How to screen for it yourself
- Search the ingredient list for “fragrance” or “parfum.” If it’s there with no further detail, that’s the flag.
- Be wary of “unscented.” It sometimes means a masking fragrance was added to neutralize a smell — look for “fragrance-free” and a clean list instead.
- Favor disclosed scent. “Scented with essential oils” and a named oil list is the transparent alternative.
Frequently asked questions
Is all synthetic fragrance harmful?
Not necessarily — the issue is disclosure. Because “fragrance” can legally hide dozens of undisclosed compounds, you can’t evaluate it. We screen for it as a transparency marker, not as a blanket claim that every fragrance is dangerous.

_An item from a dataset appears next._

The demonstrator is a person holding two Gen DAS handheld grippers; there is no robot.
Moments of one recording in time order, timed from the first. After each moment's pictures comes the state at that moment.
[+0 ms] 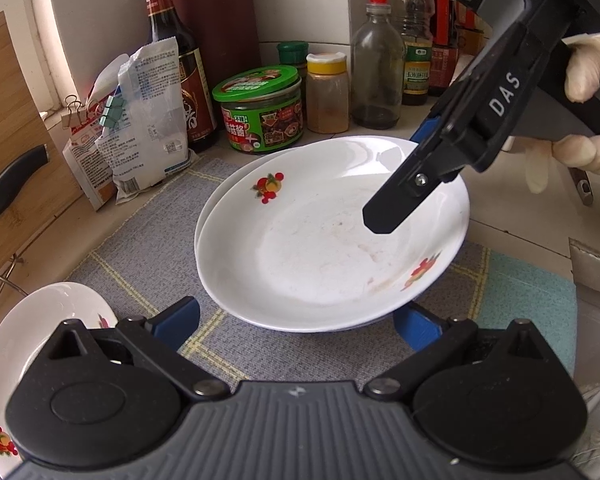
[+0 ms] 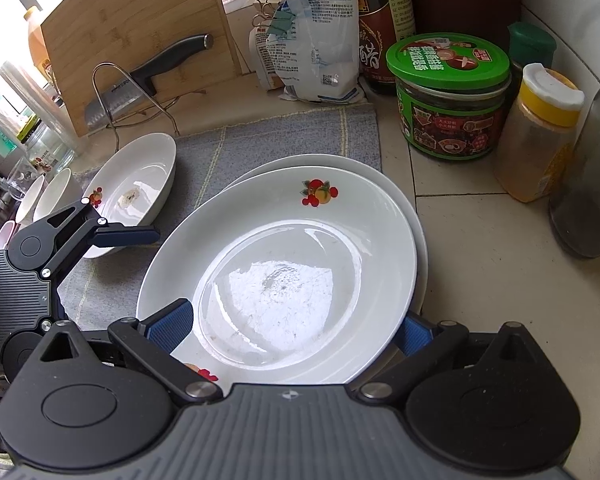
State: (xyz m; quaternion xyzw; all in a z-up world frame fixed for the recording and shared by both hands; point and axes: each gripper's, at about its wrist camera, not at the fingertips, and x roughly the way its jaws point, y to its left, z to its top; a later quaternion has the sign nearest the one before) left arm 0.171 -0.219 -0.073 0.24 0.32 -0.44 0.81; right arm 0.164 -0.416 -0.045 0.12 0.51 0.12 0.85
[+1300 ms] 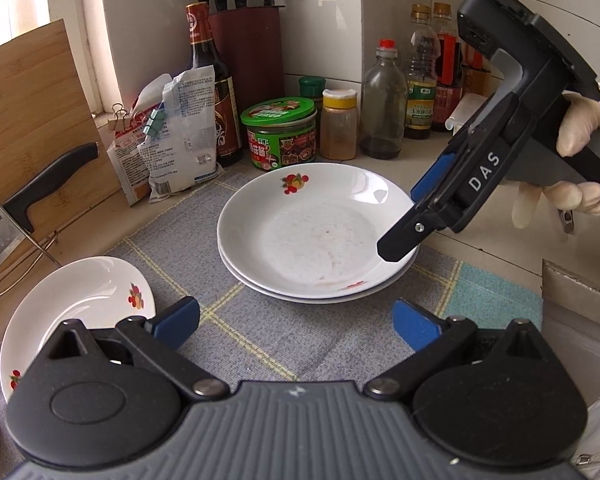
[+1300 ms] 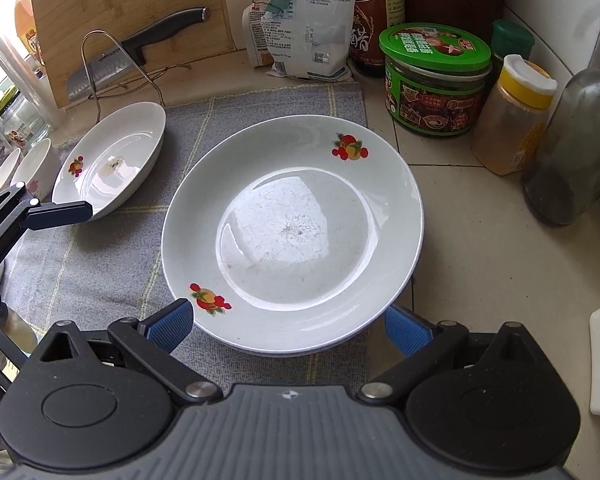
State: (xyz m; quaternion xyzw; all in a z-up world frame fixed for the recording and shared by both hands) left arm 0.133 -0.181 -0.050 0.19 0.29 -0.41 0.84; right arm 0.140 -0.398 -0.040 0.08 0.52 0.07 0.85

What’s the difference between “unscented” and “fragrance-free”?
“Fragrance-free” means no fragrance was added. “Unscented” can mean a masking fragrance was used to cover the product’s natural smell — so it may still contain fragrance compounds.
Are essential oils a safe alternative?
They’re the more transparent option because the inputs are disclosed and naturally derived. Some people are still sensitive to specific oils, so a fully unscented product is the safest choice if you react to scent.